Neck and shoulder pain are among the most common complaints reported by new clients. Recent developments in pain science have largely debunked purely structural models as explanations for pain. However, structural analysis is still relevant as a piece of a larger paradigm, particularly when it comes to the neck and shoulders. So while biomechanics may not be everything, in most cases of neck and shoulder complaints, consistent forward head posture greatly contributes to the root cause of the pain. In some of these cases, there is an accompanying uncomfortable “dowager’s hump” at the base of the neck that forms when the vertebrae become compressed. Neurological overstimulation can also result from sustained tension in the suboccipital muscles on the first two cervical vertebrae, causing headaches, anxiety, dizziness and other related symptoms. Additionally, jutting the head forward places incredible tension on the muscles below the jaw, as the body is using the jaw to pull back on, and counter the weight of, the head. This can manifest as neck tension or TMJ. Given that many of our daily activities involve staring straight ahead, it’s not a surprise that our heads tend to gradually lean forward on our necks rather than sitting upright fully supported by the spine.

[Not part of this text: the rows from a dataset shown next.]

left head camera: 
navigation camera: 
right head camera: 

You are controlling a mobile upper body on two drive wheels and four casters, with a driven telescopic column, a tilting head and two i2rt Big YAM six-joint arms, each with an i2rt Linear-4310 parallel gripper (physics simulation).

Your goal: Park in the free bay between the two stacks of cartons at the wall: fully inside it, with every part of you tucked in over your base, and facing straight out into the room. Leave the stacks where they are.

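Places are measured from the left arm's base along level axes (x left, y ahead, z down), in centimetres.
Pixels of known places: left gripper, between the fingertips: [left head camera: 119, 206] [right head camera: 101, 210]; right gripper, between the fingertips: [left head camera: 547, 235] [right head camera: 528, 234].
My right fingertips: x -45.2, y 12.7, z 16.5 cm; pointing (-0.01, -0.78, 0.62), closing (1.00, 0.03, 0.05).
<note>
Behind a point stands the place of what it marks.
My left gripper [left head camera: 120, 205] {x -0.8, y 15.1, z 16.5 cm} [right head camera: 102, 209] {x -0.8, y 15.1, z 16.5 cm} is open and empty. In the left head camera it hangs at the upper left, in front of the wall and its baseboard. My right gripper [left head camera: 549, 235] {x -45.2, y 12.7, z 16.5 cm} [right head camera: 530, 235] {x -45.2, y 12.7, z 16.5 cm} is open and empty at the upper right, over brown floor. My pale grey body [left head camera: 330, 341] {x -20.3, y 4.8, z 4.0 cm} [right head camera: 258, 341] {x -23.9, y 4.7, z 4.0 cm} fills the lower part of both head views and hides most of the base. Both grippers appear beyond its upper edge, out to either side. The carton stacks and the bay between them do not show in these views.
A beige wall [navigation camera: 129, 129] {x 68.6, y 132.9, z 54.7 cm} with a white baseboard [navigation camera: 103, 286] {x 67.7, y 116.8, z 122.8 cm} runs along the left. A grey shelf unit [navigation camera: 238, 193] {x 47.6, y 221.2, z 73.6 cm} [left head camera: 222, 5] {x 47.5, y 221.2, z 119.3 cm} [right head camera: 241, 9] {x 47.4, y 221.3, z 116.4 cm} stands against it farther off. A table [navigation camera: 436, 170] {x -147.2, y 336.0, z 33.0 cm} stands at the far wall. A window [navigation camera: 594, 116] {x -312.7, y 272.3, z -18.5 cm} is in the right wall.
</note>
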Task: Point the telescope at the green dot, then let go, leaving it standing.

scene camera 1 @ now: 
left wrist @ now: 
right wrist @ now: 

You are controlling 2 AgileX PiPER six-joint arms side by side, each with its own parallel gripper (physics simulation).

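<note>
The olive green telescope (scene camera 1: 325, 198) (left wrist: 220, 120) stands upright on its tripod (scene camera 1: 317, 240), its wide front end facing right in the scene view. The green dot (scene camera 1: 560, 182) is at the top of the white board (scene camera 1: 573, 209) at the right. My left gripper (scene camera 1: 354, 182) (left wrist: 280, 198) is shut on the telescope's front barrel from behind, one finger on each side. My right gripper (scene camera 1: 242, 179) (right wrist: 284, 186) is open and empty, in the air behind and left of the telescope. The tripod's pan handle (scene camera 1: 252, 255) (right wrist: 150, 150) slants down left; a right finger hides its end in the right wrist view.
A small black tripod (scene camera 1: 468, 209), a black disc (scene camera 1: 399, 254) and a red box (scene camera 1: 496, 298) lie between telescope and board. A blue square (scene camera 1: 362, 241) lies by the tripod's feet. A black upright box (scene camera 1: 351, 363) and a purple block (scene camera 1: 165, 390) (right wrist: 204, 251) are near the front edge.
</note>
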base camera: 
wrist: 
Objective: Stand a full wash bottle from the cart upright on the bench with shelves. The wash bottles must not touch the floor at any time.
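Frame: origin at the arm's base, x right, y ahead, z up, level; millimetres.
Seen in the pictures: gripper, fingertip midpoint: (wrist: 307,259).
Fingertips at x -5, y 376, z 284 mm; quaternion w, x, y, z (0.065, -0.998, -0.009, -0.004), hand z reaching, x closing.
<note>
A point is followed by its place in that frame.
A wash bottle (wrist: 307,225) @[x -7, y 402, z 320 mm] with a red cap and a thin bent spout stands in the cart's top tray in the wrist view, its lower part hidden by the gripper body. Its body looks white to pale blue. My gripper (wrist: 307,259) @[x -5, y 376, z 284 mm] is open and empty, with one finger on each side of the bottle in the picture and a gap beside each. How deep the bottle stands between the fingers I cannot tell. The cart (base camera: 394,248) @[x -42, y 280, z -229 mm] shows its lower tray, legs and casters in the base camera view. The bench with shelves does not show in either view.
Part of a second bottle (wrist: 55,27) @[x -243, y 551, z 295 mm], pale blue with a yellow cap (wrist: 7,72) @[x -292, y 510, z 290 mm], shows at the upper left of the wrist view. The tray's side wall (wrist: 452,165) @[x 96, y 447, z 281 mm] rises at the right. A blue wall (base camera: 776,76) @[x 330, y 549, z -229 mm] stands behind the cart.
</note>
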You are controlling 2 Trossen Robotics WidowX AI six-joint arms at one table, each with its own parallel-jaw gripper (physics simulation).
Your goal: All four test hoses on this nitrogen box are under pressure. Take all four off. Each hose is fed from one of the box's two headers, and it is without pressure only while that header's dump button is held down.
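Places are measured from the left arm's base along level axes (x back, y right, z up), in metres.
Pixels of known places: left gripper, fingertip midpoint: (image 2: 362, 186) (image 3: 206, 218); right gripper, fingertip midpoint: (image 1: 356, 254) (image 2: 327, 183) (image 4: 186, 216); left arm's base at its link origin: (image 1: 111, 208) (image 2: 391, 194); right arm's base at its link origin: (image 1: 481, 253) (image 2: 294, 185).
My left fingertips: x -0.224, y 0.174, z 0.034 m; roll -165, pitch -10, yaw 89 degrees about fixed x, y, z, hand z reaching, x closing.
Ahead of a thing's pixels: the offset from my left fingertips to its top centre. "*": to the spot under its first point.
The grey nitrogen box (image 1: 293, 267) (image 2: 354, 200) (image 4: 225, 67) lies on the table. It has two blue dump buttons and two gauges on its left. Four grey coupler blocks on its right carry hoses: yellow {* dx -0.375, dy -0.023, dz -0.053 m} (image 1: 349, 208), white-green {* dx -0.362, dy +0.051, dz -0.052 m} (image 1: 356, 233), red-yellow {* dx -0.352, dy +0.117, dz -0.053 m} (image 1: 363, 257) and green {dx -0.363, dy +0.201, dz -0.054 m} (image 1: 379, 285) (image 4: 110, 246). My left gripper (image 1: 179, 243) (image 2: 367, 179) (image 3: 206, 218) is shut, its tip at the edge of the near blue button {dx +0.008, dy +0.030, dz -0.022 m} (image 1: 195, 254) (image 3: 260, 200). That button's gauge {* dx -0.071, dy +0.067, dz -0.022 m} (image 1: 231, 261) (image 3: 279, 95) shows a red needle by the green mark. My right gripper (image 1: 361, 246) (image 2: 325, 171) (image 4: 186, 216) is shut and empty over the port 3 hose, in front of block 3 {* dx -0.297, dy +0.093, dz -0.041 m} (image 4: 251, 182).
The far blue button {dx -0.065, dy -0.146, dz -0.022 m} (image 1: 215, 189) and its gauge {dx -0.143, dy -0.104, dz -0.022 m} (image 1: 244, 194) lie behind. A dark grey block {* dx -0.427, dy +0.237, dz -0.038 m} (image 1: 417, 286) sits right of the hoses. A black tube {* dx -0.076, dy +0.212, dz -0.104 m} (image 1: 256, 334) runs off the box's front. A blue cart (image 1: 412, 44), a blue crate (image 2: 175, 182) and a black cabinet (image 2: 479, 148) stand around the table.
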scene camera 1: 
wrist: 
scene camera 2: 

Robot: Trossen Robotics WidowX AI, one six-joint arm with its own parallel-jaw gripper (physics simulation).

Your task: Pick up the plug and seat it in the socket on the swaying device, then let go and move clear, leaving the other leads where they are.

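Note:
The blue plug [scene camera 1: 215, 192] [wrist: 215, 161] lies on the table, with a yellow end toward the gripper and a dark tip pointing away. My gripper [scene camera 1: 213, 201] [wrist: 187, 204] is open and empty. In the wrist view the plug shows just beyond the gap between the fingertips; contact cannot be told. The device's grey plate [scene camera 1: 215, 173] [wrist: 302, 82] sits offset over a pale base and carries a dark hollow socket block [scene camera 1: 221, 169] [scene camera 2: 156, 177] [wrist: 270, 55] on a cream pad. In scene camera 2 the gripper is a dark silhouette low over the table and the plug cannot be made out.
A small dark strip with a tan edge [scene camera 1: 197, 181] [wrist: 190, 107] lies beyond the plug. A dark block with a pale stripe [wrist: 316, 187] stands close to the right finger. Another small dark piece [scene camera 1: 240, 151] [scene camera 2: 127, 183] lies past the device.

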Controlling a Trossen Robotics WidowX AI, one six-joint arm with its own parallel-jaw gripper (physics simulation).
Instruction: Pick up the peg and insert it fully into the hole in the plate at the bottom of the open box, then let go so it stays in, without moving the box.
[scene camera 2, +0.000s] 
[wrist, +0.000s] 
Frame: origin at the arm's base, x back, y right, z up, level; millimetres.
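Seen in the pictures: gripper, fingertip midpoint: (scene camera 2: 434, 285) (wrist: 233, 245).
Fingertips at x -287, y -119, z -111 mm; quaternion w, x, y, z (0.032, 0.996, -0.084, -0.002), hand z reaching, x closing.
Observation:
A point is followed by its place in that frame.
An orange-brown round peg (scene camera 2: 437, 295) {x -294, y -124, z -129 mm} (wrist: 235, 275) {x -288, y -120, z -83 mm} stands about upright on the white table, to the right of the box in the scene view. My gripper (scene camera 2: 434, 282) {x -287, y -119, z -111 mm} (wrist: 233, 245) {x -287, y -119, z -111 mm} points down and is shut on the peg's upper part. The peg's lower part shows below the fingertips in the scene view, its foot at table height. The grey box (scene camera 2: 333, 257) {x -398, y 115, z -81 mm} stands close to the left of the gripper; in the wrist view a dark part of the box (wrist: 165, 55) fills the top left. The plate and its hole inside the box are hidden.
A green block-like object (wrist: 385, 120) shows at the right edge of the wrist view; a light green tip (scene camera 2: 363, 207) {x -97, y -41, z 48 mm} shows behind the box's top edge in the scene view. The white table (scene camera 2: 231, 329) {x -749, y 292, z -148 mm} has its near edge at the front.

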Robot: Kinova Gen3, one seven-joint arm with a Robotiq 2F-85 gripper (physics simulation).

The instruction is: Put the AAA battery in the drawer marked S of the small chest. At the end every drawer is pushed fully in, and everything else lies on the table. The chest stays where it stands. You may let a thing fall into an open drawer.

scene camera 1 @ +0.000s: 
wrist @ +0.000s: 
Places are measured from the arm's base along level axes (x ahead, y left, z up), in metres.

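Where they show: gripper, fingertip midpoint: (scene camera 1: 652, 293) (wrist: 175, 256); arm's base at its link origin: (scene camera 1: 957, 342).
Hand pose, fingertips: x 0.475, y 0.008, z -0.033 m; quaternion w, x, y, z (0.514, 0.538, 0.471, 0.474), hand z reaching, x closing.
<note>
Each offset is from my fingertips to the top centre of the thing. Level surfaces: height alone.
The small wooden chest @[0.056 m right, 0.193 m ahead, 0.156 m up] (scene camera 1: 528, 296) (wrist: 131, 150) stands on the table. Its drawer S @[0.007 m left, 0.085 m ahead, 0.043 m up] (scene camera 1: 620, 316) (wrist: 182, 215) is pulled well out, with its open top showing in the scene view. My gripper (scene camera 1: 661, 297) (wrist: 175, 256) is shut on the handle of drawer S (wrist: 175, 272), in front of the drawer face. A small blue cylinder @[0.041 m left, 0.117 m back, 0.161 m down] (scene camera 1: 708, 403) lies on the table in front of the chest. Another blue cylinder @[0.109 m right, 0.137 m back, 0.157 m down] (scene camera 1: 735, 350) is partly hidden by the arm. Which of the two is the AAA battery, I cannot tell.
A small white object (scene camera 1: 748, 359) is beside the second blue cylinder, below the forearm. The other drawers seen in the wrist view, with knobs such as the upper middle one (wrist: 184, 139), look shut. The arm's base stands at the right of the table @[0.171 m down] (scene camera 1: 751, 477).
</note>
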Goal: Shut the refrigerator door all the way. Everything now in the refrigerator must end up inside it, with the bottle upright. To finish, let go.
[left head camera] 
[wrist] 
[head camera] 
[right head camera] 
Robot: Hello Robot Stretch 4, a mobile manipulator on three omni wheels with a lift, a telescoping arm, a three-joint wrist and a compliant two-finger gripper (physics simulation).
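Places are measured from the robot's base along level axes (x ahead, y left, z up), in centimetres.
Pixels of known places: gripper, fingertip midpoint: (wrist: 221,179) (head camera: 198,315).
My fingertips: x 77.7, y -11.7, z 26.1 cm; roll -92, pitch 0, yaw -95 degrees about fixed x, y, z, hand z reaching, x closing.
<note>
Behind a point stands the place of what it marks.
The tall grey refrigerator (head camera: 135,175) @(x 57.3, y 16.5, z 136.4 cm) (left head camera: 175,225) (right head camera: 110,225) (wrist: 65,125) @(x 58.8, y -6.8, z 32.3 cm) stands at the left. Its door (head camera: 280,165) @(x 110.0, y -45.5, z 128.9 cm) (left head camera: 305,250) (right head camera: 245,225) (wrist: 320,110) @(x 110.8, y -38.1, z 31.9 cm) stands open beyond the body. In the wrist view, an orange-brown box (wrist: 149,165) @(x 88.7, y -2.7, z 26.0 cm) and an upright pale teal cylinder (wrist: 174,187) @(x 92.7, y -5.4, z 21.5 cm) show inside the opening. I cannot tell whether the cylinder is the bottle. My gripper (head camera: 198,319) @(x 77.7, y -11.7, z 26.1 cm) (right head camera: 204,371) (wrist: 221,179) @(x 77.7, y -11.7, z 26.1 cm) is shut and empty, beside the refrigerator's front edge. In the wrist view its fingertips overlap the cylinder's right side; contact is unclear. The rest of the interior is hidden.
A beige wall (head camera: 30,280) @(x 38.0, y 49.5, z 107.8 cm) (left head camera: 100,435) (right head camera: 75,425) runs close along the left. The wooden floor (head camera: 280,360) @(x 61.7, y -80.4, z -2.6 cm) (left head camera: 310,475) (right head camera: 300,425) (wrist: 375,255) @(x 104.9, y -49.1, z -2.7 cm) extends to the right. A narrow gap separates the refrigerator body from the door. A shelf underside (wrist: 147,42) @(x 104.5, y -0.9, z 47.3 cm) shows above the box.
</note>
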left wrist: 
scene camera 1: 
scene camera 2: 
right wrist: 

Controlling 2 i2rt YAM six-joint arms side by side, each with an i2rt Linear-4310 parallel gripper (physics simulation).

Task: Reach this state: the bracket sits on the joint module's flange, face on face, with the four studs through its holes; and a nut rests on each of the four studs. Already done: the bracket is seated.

A simple chin tuck can gradually reverse this development, and it actually feels great to do. I show this exercise to almost all of my clients, and I do it daily myself, particularly when I find myself hunched over the wheel while driving. Tucking the chin elongates the muscles in the back of the neck and can relieve nerve compression by creating more space on the back side of the vertebrae, where the nerves exit. This position can relax the jaw and the front of the neck, too, particularly if you use your finger to support your jaw. The most basic version involves simply backing up your head and rotating it slightly forward so you are tucking your chin into your neck. You will end up with a “double chin” type of effect. You should feel a pleasant stretch at the back of your neck. If you are chronically in forward head posture, you might even feel a rush of sensation up your neck and into your head. If it feels easier, you can use your finger to push your head back. It looks like this:
You can also stand with your back up against a wall, with your feet resting up to 12 inches away from the bottom of the wall. When you tuck your chin, you can aim to rest the back of your head against the wall, slightly moving your head up along it. If you are still having trouble, you can start out doing this exercise while lying down in a supine, or face up, position. You can hold the Chin Tuck for 5-20 seconds and repeat it 5-10 times throughout the day. Pay attention to your shoulders and ribcage while you do this; they should remain neutral. If you find yourself raising your shoulders or flaring your ribcage up, reset your body and try it against the wall or lying down until you can keep those in a more neutral position. I learned an advanced version of the Chin Tuck from one of Erik Dalton‘s newsletters a few months ago and I love the added benefits! So, when you are ready for 2.0, you can add a little myofascial drag to your Chin Tuck. Simply place your hand gently on your sternum, so that your thumb is on the innermost part of the clavicle on one side and your fingers are on the innermost part of the clavicle on the opposite side. Place your other hand on top of that hand, and as you tuck your chin, you drag the skin slightly downward. This creates even more of a stretch in the anterior neck muscles. The steps look like this:
The final step is to hold the myofascial drag, turn your head to the left, tuck your chin, and then repeat on the other side. If you want to follow along to a visual, I made this incredibly dorky video since I couldn’t find any on the internet: Chin Tuck Video
After a few months of doing this exercise, most clients report a decrease in neck and shoulder tension. Honestly, I attribute this at least partially to better body awareness, as doing this exercise makes it evident how far forward we are normally carrying our heads. It also makes us pay attention to how uncomfortable the forward head position is and how much better the head feels on top of the spine instead of in front of it.